▸ **WHAT YOU ARE ASKED TO DO**
After finding the line containing "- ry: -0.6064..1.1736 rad" below, please output that line and each following one through the line containing "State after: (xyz", exactly as written.

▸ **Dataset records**
▬▬▬▬▬▬
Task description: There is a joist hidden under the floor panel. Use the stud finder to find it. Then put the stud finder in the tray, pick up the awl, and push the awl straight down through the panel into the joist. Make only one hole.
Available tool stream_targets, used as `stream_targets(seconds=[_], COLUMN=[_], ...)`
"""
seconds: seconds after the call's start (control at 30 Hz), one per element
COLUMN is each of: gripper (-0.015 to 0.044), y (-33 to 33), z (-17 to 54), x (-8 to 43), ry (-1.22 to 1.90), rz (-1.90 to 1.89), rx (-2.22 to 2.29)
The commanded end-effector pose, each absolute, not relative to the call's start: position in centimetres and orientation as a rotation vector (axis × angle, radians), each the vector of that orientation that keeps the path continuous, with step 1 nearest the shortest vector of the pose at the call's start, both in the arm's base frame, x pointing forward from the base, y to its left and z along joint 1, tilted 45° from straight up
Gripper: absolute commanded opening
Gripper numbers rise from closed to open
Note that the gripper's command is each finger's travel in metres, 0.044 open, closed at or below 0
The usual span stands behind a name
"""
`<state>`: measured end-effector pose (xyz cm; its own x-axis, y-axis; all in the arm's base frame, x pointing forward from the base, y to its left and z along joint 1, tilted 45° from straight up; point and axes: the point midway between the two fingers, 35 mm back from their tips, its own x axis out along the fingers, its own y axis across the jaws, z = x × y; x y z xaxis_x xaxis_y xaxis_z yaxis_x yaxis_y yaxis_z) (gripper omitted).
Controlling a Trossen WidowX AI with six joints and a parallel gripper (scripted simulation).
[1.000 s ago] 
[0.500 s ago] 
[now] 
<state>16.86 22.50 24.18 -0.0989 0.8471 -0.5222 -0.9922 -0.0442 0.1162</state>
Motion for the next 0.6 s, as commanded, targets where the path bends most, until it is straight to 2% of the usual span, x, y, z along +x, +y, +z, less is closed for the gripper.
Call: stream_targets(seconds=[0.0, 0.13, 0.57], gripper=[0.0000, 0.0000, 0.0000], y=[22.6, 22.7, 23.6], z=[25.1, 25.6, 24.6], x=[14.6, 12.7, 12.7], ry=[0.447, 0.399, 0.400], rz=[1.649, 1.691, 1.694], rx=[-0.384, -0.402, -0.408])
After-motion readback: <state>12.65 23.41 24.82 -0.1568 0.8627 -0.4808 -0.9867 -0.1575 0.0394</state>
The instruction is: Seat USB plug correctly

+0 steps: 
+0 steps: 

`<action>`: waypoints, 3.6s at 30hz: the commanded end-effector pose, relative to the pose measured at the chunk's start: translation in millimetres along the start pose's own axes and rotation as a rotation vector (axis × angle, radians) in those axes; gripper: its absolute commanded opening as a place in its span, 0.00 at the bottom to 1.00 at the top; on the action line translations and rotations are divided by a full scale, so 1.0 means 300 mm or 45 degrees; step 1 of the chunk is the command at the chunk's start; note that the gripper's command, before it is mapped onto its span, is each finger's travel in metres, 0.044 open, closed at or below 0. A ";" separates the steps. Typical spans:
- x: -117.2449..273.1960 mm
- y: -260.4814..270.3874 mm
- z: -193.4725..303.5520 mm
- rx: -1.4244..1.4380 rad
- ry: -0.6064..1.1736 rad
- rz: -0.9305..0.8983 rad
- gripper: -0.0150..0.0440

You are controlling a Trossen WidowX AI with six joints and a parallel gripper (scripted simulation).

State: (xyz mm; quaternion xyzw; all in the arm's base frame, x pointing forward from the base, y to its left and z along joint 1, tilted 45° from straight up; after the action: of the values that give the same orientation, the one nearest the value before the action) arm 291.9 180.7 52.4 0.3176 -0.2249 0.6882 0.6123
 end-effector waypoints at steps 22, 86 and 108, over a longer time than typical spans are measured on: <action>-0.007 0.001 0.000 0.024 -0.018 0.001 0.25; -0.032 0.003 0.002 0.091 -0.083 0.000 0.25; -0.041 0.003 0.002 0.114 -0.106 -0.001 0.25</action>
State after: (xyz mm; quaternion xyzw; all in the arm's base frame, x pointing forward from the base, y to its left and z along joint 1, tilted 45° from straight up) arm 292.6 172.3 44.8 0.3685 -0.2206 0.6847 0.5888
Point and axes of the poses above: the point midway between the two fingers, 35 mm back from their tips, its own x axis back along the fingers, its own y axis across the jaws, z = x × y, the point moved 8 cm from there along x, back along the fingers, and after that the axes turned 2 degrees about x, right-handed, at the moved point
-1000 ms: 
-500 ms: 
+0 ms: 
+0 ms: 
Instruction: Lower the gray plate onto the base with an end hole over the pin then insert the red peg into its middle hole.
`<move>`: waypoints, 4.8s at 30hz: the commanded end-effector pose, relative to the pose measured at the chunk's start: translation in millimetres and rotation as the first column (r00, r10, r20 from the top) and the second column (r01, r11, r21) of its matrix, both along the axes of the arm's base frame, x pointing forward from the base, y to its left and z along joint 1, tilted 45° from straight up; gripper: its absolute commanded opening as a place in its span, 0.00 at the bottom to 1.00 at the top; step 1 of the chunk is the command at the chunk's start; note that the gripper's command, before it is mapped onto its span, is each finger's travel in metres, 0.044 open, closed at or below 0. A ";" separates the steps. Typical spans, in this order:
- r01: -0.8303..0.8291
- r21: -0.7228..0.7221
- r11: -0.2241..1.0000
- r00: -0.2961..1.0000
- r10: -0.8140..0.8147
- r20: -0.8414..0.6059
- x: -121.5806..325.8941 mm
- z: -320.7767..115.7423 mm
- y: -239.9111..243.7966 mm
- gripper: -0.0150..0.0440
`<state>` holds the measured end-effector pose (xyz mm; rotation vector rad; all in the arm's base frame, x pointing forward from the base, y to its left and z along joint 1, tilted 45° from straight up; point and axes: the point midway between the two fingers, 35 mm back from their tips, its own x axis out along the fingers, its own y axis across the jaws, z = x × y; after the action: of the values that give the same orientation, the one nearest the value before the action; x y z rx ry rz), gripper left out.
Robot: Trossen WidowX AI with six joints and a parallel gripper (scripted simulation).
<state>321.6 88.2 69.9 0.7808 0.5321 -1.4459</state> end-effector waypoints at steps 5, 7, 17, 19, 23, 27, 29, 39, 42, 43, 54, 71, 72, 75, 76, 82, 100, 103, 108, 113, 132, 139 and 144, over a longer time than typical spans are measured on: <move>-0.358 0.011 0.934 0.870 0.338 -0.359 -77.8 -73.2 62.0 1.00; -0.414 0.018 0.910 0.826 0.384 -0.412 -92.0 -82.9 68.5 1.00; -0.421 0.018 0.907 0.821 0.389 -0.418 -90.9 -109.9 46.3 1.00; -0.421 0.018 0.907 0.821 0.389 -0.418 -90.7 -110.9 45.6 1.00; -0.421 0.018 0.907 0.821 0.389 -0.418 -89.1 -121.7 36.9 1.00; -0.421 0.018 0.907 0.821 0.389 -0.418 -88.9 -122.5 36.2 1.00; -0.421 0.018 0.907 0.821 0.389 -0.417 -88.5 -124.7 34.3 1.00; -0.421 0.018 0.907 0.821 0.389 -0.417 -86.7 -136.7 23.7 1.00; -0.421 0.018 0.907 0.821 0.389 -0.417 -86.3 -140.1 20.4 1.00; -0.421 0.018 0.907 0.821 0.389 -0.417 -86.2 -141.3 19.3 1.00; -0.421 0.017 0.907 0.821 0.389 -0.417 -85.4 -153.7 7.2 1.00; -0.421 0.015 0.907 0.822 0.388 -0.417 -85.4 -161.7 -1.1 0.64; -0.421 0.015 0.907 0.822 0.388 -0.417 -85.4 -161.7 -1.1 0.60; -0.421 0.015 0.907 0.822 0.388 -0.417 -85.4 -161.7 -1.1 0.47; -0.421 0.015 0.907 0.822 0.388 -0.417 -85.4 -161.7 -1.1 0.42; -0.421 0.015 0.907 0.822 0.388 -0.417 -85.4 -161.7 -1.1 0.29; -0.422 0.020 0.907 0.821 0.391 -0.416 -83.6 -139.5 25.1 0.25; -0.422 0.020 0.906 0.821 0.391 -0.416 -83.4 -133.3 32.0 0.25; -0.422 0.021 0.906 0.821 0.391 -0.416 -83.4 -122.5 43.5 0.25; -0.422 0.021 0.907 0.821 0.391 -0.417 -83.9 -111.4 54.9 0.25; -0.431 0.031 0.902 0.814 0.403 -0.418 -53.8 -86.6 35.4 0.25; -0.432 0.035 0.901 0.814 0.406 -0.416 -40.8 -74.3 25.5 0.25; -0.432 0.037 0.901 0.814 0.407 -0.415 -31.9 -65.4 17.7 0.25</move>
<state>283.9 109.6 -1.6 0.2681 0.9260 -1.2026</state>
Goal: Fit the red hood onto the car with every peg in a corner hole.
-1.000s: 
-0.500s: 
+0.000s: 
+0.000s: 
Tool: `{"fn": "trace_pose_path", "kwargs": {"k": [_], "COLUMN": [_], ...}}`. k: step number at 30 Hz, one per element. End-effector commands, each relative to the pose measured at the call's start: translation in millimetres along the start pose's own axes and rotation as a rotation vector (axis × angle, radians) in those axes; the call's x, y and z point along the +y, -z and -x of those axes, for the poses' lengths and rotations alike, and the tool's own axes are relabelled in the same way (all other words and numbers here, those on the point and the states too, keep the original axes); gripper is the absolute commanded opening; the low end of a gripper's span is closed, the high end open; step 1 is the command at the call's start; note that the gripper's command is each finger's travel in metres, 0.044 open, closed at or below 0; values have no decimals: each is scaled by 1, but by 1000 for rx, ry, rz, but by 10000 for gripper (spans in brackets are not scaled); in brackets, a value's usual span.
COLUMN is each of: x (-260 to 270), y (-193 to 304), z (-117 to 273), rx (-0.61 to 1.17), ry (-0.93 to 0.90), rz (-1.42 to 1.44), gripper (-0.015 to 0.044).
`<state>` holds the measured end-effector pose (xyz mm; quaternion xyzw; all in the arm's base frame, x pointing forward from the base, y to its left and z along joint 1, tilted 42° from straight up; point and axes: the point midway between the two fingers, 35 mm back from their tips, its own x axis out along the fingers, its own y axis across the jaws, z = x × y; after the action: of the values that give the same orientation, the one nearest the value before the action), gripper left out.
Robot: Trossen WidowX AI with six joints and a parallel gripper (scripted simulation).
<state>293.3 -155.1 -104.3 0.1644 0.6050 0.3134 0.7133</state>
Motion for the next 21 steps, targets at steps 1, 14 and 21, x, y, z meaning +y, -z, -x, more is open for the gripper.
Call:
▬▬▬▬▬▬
▸ **SOLUTION TO THIS TASK**
- ry: -0.6064..1.1736 rad
- rz: -0.9305..0.8983 rad
- gripper: -0.0150..0.0440

You are controlling a Trossen WidowX AI with six joints and a parallel gripper (scripted simulation).

State: (xyz mm; quaternion xyzw; all in the arm's base frame, x pointing forward from the base, y to its left and z along joint 1, tilted 45° from straight up; after the action: of the values that give the same orientation, the one nearest the value before the action) arm 291.9 180.7 52.4 0.3176 -0.2249 0.6882 0.6123
 end-effector waypoints at steps 22, 86 and 108, over a longer time than typical spans are measured on: <action>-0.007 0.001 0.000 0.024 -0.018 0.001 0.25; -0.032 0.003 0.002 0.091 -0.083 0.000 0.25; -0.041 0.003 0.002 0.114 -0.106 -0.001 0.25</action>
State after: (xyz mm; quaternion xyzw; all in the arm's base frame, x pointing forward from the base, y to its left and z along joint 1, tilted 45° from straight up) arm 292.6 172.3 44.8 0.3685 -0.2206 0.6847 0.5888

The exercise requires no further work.